# Given entries

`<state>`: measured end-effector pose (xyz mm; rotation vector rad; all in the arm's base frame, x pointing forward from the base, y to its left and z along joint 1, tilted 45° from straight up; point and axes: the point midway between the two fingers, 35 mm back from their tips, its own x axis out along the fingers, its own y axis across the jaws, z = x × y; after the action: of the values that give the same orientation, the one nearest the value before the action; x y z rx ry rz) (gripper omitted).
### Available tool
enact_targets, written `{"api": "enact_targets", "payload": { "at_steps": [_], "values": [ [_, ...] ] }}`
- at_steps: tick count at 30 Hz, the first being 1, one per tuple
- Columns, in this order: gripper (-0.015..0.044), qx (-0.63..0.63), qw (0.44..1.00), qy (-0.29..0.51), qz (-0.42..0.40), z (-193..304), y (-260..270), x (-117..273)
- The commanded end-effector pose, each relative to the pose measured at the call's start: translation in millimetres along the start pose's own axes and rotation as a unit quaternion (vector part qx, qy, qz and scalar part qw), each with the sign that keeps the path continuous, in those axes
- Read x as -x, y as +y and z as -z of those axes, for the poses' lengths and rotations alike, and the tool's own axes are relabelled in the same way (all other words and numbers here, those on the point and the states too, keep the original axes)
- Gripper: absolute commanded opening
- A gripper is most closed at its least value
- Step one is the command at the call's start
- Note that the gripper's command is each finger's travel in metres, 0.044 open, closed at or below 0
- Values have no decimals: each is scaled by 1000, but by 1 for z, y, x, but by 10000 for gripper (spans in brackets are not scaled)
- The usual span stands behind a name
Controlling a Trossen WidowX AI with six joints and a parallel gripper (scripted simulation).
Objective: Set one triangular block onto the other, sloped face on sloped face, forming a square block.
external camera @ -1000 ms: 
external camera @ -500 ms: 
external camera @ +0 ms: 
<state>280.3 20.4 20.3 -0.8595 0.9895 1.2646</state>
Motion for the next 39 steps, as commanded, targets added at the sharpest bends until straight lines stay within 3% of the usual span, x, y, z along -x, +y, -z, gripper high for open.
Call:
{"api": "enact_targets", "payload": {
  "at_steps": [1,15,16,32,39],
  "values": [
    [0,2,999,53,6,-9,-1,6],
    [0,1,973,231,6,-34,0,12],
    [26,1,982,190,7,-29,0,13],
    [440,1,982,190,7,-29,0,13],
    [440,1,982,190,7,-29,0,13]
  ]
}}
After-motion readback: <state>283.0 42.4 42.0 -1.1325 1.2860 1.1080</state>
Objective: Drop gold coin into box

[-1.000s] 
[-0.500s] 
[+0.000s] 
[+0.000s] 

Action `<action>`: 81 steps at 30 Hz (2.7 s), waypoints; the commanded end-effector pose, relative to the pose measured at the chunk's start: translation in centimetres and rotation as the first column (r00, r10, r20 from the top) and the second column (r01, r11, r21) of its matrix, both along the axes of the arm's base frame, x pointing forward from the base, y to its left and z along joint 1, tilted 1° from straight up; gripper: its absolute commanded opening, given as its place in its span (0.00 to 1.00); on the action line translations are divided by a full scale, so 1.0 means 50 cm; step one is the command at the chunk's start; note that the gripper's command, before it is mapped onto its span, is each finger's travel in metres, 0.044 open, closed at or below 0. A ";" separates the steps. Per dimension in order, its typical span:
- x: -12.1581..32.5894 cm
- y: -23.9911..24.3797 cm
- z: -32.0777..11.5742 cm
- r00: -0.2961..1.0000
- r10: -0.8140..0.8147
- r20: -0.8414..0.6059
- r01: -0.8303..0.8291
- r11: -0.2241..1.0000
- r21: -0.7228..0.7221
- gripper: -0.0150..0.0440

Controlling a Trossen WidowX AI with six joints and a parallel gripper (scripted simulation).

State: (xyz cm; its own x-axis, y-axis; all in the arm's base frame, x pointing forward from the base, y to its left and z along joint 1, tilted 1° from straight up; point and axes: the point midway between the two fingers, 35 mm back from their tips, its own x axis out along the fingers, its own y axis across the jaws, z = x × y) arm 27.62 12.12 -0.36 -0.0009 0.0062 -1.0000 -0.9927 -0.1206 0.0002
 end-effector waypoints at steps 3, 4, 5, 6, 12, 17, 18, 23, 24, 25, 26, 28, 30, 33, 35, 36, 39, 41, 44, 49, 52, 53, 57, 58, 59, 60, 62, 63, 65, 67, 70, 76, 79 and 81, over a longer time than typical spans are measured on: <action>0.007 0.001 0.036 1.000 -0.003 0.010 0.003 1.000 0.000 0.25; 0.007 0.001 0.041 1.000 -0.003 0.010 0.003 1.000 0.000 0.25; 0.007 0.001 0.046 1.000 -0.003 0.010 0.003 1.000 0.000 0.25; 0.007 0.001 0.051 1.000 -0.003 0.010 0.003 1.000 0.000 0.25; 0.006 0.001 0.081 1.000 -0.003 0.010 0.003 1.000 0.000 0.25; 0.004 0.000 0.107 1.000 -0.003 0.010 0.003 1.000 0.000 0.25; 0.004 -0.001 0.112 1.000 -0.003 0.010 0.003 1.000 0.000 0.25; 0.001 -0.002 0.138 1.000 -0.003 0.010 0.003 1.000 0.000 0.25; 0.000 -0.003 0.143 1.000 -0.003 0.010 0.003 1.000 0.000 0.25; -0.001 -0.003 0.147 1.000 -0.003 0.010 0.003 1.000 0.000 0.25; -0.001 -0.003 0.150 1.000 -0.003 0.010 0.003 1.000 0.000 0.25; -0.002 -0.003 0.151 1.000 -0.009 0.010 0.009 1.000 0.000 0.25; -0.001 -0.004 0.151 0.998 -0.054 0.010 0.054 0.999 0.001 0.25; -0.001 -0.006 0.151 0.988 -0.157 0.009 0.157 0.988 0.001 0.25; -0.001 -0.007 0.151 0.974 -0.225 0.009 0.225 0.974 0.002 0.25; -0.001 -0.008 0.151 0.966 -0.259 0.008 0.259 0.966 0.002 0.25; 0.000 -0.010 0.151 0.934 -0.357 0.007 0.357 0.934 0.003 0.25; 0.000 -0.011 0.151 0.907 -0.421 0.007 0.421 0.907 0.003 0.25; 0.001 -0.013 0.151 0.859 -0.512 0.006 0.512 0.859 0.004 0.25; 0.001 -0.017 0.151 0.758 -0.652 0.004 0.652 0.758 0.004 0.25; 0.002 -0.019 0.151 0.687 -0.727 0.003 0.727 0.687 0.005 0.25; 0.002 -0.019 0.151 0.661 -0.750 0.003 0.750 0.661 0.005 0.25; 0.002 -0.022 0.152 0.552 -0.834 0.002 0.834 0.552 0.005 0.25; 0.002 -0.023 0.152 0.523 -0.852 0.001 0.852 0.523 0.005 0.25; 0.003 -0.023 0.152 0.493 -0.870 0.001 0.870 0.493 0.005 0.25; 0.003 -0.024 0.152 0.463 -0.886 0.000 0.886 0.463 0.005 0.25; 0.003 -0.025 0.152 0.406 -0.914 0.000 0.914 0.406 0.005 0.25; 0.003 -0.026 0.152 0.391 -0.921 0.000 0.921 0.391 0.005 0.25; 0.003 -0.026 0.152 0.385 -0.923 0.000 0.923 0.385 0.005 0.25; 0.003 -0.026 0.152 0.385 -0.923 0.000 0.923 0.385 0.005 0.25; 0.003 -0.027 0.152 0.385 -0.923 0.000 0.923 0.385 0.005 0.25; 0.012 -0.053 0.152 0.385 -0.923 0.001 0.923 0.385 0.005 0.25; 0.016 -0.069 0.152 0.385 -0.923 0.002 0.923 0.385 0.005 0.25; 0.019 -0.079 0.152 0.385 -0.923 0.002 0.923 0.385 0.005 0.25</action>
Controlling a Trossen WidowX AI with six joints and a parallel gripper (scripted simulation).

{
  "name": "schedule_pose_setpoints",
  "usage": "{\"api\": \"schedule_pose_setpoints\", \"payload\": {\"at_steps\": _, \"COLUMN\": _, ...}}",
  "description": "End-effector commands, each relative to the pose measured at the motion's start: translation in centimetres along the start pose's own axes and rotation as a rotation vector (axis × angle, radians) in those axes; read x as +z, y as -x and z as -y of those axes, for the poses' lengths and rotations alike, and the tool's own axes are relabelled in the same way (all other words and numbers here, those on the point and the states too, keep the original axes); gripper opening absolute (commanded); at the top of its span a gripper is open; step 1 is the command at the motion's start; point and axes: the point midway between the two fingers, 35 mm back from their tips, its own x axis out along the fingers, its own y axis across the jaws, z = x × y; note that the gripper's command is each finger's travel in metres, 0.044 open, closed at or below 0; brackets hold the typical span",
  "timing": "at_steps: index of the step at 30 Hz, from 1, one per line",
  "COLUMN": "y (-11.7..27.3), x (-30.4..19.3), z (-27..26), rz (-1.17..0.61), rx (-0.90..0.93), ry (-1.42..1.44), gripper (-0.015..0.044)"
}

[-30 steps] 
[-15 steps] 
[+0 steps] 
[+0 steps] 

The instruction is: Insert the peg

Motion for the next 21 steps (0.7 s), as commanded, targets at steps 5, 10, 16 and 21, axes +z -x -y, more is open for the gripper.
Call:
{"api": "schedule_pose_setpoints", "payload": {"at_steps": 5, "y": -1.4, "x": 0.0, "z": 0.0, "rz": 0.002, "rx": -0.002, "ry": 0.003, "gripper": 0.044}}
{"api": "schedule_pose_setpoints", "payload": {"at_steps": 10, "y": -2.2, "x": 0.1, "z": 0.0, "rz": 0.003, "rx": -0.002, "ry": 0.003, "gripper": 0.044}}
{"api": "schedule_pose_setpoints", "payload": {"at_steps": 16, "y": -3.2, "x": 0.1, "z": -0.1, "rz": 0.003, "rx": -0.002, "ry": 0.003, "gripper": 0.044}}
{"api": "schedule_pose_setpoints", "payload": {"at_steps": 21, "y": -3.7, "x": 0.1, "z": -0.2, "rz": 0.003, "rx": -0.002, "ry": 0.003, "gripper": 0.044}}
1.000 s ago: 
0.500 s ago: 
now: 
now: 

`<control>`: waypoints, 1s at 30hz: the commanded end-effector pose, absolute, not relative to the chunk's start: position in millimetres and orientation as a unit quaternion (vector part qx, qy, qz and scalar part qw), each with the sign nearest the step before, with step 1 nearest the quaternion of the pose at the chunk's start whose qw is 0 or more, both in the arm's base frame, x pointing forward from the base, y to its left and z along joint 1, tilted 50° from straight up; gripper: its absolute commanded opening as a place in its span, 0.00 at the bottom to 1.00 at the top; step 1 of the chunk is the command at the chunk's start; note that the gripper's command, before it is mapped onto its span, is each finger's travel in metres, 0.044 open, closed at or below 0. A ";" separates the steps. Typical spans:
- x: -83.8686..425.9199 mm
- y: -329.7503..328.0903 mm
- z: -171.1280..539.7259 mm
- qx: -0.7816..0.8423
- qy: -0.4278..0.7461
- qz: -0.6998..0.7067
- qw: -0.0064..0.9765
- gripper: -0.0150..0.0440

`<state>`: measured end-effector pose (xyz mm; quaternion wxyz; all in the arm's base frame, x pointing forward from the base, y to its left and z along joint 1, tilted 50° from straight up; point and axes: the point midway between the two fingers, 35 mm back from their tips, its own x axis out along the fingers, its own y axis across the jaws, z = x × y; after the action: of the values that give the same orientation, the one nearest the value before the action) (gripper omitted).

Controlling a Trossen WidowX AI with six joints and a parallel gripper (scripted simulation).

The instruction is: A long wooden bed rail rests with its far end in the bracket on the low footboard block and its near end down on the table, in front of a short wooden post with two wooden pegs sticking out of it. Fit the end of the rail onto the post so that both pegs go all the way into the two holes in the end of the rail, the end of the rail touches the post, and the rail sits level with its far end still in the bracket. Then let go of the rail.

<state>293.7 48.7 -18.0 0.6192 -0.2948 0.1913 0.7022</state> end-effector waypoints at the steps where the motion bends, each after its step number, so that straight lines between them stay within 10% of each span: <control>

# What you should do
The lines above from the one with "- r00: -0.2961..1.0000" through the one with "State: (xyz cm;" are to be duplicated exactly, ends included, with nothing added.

# Solution
- r00: -0.2961..1.0000
- r10: -0.8140..0.8147
- r20: -0.8414..0.6059
- r01: -0.8303..0.8291
- r11: -0.2241..1.0000
- r21: -0.7228..0.7221
- gripper: -0.0150..0.0440

Controlling a Trossen WidowX AI with six joints and a parallel gripper (scripted simulation).

State: (xyz cm; its own x-axis, y-axis; all in the arm's base frame, x pointing forward from the base, y to its left and z along joint 1, tilted 1° from straight up; point and axes: the point midway between the two fingers, 35 mm back from their tips, its own x axis out along the fingers, its own y axis across the jaws, z = x × y) arm 27.62 12.12 -0.36 -0.0009 0.0062 -1.0000 -0.9927 -0.1206 0.0002

The response above is complete.